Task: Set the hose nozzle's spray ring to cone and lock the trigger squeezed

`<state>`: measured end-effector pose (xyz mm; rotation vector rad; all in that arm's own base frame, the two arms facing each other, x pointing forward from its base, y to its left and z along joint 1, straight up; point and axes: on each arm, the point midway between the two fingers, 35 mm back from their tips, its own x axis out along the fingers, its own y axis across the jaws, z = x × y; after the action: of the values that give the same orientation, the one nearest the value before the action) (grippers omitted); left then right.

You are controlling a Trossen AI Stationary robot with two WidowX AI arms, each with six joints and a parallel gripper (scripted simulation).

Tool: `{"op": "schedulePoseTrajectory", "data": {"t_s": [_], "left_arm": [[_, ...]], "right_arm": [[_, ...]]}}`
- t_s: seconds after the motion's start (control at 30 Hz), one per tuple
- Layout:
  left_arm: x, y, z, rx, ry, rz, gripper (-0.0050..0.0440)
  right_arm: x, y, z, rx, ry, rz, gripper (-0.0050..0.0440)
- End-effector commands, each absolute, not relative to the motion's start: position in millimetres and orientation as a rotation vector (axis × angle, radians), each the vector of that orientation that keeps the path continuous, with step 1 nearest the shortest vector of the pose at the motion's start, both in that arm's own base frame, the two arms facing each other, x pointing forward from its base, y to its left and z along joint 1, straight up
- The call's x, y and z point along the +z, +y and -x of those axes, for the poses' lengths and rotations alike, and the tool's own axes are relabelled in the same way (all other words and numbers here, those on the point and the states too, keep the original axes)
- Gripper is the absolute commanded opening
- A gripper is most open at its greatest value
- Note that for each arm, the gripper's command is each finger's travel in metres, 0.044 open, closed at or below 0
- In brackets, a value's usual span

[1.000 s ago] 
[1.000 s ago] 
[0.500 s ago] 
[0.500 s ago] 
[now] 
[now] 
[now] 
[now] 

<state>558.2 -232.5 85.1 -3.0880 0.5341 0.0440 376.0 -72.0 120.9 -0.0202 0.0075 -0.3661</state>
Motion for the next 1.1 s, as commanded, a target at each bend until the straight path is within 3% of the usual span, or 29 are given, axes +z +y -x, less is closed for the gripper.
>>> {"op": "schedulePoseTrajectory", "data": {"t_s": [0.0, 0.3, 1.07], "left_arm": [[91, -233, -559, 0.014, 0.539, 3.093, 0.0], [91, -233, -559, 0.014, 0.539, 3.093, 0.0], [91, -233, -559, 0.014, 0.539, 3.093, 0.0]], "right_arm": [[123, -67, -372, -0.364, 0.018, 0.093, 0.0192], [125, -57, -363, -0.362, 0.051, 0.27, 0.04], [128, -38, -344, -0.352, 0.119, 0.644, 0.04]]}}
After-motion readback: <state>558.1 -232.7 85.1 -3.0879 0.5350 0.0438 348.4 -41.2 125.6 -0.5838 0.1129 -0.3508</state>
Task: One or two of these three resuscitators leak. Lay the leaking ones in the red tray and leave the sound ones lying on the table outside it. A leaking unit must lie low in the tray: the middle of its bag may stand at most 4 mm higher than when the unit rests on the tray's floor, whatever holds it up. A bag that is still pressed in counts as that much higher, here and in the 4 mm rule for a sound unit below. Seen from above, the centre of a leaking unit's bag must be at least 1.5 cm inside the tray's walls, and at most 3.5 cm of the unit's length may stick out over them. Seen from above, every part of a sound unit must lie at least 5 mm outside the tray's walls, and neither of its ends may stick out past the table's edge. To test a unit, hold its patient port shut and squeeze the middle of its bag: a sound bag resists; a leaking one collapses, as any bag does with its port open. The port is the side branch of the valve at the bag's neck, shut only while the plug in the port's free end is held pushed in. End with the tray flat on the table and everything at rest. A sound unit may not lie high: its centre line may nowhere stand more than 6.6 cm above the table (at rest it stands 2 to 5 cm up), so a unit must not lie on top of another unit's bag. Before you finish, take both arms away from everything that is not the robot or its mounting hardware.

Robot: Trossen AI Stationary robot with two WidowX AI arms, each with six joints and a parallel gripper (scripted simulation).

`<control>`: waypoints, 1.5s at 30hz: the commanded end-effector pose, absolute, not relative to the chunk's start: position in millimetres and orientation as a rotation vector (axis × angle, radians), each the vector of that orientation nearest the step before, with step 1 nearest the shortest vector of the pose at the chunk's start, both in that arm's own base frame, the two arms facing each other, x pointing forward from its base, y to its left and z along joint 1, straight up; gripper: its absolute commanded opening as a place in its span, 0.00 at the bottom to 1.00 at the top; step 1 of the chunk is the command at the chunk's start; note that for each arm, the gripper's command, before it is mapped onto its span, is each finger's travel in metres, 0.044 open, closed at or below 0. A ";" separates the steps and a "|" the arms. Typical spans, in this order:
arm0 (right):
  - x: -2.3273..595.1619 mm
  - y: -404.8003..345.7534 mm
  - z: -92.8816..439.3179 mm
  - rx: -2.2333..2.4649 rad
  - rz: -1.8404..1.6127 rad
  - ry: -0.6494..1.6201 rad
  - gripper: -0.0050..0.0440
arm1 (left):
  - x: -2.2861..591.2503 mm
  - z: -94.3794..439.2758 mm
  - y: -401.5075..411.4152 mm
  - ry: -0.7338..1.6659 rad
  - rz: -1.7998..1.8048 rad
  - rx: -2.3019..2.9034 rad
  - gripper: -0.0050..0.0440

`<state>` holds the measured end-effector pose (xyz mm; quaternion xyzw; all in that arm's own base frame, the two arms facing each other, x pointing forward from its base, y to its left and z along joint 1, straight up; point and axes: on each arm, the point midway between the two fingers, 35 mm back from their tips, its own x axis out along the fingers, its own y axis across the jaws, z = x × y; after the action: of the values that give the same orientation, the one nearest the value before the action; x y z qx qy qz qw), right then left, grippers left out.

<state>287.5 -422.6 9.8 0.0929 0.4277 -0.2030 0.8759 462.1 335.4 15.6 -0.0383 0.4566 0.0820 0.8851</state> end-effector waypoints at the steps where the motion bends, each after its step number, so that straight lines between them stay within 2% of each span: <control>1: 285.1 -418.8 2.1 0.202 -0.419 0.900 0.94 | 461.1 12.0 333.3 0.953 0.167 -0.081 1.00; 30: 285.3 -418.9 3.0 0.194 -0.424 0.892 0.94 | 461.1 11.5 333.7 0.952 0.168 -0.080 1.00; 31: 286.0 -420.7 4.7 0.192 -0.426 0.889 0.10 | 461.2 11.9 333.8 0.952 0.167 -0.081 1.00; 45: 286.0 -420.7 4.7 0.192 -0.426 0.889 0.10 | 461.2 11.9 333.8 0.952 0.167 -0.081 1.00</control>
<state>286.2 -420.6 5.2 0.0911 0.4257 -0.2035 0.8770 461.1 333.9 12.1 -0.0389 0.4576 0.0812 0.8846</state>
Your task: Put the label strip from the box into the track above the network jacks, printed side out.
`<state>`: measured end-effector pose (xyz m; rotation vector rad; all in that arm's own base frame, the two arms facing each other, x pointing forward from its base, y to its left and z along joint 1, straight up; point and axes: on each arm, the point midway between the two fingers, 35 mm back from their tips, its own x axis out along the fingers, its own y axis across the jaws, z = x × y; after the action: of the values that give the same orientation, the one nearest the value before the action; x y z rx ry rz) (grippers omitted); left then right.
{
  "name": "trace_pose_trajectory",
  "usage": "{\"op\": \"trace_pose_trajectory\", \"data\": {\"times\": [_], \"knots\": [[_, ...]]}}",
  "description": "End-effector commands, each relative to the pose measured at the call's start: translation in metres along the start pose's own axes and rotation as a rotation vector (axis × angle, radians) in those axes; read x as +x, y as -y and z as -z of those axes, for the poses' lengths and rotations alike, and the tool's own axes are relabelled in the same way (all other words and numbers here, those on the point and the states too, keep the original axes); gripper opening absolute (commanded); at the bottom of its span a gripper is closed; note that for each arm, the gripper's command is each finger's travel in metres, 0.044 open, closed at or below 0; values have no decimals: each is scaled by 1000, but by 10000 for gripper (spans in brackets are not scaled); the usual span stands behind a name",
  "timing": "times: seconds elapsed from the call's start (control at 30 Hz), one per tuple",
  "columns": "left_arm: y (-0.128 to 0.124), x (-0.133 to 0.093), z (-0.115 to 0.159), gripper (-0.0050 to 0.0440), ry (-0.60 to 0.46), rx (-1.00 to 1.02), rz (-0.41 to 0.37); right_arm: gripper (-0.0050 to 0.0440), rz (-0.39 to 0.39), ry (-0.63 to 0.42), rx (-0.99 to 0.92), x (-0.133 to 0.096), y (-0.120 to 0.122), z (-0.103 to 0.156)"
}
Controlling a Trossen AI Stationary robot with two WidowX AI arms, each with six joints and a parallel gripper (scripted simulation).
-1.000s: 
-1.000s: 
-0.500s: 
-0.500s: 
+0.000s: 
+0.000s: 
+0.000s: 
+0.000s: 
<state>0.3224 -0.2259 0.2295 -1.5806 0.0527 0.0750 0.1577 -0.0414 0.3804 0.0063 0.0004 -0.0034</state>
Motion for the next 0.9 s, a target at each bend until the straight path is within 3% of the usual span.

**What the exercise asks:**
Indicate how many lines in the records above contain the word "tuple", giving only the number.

**Response below:**
2